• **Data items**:
⟨

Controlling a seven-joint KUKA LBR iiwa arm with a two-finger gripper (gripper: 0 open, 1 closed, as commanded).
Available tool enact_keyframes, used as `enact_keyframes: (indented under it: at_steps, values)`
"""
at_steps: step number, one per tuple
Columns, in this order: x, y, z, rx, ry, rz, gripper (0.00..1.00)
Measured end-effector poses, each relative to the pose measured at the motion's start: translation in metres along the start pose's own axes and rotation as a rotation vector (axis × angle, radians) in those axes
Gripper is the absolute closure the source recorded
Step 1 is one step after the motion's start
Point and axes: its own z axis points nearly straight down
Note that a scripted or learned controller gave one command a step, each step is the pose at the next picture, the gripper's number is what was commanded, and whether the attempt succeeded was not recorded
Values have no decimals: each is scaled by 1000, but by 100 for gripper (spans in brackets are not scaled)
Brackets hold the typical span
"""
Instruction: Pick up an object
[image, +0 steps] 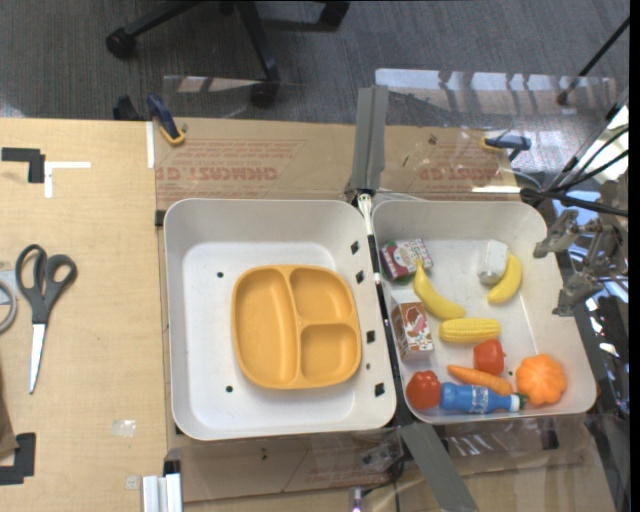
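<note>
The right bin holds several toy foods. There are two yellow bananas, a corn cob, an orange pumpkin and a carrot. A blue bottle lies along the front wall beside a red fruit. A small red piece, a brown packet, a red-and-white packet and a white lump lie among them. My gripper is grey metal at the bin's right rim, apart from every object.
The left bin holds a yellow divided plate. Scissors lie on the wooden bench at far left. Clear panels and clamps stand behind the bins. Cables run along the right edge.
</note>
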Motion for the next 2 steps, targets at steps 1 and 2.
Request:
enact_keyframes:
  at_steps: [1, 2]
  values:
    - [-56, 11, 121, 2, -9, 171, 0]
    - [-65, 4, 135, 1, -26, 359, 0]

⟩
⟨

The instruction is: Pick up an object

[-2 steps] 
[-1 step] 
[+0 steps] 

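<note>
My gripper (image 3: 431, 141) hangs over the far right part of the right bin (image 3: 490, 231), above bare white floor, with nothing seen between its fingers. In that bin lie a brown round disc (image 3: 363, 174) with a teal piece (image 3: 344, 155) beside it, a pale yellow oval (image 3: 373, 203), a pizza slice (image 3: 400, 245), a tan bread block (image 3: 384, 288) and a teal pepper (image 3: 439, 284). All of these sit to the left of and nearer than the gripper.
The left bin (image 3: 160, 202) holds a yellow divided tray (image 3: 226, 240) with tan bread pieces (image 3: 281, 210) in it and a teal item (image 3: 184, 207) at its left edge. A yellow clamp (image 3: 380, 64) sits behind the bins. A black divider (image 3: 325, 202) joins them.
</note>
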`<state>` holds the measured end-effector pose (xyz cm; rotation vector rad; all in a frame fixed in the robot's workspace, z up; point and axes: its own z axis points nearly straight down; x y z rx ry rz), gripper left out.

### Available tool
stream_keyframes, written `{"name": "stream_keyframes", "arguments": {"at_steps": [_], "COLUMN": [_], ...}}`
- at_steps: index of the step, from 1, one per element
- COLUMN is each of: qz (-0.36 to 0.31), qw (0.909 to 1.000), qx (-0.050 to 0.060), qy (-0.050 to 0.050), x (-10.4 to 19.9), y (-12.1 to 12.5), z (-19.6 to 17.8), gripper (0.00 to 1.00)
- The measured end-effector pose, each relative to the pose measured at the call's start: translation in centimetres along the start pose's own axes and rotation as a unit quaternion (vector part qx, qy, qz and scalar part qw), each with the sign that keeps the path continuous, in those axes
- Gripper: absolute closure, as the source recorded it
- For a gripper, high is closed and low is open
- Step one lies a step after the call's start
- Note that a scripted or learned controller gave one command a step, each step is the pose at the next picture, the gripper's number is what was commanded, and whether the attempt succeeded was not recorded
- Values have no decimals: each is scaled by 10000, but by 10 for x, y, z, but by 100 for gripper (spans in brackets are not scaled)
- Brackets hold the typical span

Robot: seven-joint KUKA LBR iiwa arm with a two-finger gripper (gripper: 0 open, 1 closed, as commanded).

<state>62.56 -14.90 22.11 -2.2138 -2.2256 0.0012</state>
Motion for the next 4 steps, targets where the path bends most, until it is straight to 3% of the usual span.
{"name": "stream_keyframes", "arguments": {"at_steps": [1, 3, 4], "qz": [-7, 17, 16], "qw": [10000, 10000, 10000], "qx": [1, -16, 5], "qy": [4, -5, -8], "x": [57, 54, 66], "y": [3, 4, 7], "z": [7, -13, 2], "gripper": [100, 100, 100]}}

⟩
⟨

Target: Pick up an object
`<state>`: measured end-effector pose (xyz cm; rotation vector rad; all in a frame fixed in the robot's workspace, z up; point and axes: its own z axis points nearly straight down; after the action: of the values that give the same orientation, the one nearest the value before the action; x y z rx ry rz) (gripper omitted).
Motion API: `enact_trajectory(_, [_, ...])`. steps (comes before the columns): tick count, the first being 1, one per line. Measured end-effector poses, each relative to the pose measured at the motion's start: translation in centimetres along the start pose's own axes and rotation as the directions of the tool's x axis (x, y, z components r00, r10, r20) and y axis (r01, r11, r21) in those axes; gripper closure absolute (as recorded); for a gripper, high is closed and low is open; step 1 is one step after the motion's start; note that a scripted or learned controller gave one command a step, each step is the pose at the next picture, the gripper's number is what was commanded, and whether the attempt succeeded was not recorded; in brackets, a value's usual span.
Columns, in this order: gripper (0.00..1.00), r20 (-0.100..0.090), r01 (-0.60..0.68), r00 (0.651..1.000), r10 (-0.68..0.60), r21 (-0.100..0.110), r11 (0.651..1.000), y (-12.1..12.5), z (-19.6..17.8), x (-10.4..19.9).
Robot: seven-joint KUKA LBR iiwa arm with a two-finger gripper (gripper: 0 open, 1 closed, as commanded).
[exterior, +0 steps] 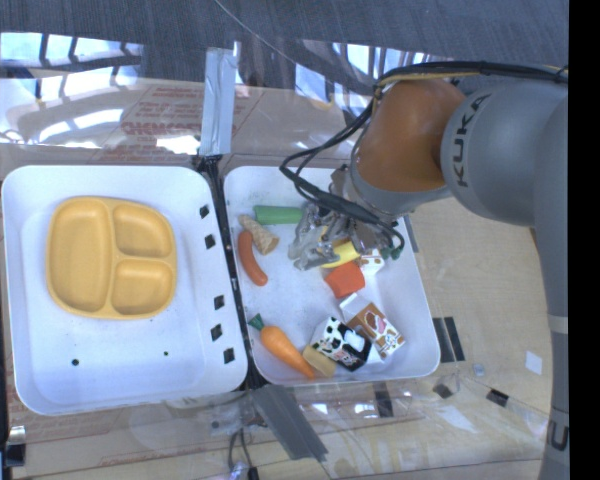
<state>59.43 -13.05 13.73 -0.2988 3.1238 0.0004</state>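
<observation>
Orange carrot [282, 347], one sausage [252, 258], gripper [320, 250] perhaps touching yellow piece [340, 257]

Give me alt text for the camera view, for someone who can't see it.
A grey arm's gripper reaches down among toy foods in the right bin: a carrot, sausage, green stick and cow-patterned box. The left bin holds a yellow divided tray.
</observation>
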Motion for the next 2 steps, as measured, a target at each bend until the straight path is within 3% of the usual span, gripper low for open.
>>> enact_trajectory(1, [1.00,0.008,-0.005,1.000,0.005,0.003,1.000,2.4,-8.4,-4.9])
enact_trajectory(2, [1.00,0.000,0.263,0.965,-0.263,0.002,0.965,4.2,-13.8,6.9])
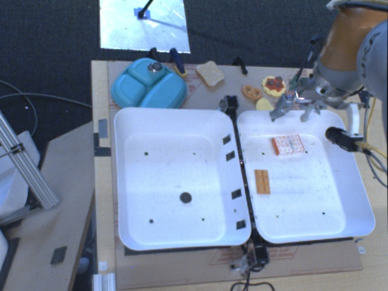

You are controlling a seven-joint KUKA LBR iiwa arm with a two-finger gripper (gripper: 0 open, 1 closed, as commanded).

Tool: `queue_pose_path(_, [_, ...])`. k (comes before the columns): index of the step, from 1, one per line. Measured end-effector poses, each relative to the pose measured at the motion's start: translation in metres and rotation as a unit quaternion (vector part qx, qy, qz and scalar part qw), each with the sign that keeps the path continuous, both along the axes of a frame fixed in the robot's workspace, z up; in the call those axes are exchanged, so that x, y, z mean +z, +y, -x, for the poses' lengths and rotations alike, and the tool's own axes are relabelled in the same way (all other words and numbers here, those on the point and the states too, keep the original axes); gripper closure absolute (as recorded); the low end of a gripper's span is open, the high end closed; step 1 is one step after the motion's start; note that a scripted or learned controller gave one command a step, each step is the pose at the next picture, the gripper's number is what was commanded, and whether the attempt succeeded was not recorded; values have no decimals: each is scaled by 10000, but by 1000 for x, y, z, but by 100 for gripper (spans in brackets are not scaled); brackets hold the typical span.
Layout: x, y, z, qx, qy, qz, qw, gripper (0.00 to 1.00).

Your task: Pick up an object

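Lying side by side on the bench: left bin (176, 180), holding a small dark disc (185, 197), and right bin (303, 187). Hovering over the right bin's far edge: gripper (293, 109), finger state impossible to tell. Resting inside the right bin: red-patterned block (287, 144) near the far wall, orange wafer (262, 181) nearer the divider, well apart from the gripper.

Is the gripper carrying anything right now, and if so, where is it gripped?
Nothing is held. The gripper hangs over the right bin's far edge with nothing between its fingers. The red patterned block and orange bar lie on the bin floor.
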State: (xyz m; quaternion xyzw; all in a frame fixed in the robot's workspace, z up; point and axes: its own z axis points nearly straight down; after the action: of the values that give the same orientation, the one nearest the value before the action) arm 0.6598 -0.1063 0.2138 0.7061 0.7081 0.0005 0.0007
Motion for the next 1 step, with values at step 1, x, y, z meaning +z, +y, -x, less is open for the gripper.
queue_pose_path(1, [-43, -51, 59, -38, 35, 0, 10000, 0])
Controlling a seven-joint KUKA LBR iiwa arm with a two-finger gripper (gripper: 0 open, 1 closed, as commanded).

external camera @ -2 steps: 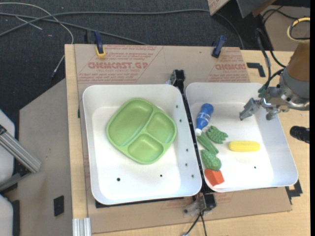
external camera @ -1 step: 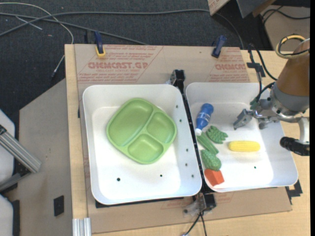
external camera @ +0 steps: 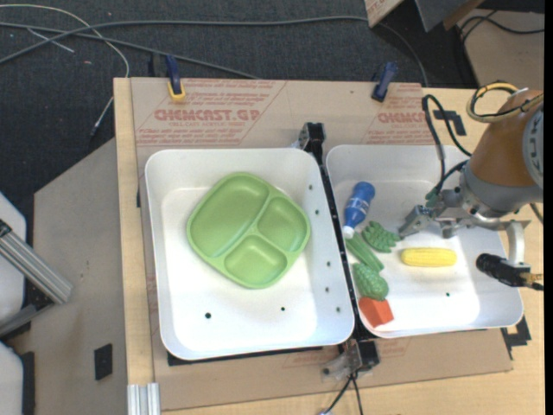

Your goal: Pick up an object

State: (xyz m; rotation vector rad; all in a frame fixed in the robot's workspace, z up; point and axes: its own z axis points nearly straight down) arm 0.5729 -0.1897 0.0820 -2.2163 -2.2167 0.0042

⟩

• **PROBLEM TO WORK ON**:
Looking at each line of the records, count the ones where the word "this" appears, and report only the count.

• **SOLUTION BELOW**:
2